■ **Assignment**
How many lines in the data below contain the word "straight"? State only the number.
--------------------------------------------------
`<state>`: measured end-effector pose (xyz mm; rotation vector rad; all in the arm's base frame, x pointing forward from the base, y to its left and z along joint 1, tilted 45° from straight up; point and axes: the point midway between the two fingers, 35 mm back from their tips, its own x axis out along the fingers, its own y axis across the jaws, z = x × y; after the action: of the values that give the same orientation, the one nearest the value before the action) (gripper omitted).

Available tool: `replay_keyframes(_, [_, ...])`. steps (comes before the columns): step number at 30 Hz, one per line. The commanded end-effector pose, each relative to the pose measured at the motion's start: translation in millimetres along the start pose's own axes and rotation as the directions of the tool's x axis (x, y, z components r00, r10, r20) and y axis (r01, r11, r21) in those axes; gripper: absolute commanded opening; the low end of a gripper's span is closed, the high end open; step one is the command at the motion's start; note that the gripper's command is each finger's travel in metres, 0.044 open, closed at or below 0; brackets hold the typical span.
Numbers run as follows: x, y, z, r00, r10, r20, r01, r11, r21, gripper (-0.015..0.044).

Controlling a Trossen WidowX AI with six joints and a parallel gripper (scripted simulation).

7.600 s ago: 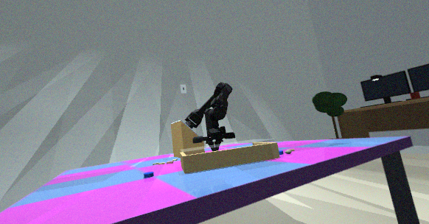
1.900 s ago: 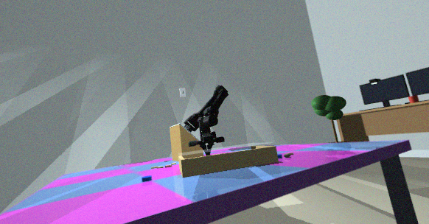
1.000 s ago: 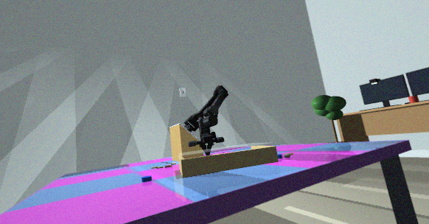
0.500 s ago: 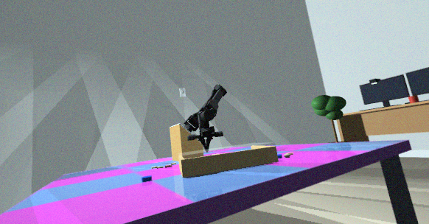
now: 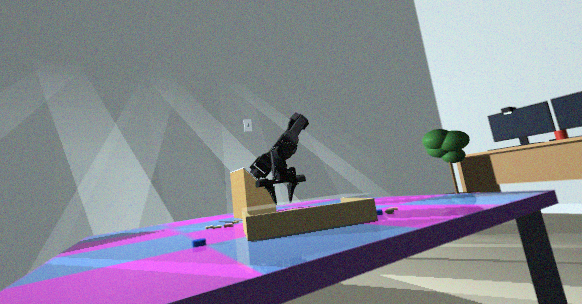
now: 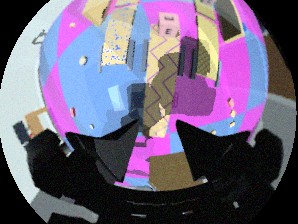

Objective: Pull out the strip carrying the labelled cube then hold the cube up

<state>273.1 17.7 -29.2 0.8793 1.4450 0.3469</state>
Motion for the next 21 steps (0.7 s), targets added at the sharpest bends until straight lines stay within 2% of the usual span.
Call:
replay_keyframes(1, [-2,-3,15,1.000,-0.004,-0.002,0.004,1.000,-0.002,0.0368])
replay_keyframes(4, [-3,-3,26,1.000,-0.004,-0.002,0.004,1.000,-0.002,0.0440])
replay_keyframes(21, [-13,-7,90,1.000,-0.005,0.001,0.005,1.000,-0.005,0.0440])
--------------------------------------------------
■ **Output**
2